▸ **Goal of the exercise**:
Among the entries that follow, find the lines holding "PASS" and say how many there are, with no other words.

▸ **Provided records**:
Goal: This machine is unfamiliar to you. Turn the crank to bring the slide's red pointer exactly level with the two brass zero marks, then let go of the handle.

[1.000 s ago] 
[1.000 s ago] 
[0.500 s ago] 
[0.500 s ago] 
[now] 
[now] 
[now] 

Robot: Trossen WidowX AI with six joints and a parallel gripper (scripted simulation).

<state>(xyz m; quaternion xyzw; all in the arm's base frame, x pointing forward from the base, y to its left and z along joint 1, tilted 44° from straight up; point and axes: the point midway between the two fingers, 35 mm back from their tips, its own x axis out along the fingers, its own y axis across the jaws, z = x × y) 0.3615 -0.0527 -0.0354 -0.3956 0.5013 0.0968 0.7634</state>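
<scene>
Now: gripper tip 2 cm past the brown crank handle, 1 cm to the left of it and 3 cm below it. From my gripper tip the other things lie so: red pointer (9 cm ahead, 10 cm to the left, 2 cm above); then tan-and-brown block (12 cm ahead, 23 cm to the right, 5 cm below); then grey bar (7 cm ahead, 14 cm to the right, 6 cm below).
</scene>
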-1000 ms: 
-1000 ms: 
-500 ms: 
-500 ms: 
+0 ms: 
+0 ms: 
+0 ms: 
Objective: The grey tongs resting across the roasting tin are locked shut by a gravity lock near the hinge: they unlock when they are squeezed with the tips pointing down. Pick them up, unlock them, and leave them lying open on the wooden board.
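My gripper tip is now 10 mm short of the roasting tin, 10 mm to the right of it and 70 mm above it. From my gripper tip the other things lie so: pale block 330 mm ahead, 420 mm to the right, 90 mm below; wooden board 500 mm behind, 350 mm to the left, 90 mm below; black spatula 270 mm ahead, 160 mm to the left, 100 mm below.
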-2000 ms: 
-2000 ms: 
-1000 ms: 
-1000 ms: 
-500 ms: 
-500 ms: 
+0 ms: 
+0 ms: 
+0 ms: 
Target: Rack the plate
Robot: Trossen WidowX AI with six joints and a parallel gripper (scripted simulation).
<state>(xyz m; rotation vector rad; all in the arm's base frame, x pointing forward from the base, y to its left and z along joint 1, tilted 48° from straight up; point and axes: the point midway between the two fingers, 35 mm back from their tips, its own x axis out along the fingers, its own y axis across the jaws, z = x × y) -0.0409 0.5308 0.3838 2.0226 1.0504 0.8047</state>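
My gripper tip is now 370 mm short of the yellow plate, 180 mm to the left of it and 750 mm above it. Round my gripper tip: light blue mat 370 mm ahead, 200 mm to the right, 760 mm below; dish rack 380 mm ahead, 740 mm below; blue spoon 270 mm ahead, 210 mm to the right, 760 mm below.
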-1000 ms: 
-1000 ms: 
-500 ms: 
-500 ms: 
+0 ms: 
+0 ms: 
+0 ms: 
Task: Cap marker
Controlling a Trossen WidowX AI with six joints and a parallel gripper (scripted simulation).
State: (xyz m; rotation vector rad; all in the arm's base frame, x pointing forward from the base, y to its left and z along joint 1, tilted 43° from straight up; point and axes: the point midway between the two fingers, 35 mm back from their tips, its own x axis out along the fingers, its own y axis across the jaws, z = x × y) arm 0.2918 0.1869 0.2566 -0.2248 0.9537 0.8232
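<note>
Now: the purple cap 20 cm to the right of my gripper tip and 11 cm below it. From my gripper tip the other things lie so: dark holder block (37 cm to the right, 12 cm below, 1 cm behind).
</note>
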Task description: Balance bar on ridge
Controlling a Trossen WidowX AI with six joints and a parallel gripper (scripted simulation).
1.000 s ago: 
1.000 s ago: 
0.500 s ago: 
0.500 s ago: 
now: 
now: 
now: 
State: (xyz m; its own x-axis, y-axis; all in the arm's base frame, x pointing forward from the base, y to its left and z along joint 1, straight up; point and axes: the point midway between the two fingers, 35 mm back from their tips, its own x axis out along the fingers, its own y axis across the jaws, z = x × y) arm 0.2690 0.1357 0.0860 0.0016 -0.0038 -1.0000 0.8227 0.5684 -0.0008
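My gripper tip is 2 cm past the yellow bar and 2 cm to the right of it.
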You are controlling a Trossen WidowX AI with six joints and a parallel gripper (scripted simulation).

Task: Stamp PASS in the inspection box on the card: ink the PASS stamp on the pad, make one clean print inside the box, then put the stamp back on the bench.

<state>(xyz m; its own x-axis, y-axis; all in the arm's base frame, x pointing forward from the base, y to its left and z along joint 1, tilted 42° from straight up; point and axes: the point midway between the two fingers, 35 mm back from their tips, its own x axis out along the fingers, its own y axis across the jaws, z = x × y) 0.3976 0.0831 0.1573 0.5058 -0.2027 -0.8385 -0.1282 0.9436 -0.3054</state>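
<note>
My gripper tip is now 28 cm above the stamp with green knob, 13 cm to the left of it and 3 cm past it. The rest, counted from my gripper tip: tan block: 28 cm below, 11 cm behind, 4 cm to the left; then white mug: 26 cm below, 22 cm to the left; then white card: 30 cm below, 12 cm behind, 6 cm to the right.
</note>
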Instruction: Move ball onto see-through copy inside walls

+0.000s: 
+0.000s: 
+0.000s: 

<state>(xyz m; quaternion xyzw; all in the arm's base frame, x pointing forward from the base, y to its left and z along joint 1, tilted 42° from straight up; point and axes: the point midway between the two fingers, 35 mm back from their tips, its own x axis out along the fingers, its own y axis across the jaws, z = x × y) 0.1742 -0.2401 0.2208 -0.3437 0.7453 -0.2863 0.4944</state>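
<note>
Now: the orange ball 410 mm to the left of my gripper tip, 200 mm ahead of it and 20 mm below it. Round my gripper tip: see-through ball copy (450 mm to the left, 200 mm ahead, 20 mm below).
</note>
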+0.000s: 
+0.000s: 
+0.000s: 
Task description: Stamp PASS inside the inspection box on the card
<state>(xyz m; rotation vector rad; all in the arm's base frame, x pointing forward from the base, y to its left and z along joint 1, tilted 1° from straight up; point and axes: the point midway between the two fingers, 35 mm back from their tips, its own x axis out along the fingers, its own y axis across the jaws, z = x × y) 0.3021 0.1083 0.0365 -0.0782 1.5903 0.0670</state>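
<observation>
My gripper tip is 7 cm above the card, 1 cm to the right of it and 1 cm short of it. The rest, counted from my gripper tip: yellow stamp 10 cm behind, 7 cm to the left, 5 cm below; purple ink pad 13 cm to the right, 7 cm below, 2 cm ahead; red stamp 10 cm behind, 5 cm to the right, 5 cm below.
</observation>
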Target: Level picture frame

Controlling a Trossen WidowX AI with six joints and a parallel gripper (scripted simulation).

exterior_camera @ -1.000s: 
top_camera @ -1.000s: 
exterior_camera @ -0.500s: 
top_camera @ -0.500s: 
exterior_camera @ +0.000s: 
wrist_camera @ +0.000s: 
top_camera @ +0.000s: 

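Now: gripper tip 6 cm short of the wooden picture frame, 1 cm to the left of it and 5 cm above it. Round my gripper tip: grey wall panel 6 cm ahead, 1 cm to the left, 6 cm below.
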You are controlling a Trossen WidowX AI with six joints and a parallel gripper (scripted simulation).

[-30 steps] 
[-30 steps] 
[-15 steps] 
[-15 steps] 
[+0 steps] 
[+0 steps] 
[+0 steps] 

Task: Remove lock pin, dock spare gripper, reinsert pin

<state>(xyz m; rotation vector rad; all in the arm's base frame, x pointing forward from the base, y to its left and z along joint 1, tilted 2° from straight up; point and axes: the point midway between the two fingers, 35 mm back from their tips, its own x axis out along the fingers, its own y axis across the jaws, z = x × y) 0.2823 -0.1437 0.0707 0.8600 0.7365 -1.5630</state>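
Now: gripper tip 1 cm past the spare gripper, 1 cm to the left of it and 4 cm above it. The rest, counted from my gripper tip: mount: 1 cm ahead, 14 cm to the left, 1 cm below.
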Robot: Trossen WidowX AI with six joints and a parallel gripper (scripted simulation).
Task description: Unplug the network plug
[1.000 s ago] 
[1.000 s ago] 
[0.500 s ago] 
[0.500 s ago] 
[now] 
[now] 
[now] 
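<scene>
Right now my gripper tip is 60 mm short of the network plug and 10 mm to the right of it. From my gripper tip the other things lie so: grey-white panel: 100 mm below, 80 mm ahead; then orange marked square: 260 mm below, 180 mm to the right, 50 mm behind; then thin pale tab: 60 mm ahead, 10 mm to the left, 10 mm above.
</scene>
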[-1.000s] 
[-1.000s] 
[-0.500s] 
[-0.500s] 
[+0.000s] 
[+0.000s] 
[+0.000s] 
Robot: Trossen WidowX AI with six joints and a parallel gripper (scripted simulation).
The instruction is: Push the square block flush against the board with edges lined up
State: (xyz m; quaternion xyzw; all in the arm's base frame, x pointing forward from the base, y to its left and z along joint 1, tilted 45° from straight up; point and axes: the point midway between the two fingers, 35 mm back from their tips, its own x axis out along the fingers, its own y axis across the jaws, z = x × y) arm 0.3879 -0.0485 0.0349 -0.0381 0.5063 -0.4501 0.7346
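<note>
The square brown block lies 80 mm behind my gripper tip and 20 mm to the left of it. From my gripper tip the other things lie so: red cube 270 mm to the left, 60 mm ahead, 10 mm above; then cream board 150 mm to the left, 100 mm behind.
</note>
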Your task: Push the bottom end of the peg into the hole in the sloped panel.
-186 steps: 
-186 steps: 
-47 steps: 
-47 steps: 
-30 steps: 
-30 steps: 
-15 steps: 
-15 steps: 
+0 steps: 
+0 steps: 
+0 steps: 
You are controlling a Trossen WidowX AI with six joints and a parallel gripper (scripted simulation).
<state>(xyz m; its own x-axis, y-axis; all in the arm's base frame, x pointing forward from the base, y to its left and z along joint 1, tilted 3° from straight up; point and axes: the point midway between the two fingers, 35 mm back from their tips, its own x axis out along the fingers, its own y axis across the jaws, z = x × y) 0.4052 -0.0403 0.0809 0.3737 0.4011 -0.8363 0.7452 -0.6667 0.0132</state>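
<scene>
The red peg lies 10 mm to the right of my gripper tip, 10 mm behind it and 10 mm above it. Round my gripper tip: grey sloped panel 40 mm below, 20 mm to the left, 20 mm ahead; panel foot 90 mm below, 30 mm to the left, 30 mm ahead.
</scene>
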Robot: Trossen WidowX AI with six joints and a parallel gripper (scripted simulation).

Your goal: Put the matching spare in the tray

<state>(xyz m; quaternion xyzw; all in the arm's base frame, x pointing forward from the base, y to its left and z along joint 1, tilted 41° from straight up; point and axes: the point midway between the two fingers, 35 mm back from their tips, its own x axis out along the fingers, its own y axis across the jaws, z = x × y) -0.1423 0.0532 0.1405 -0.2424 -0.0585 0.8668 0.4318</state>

▸ **Task result**:
2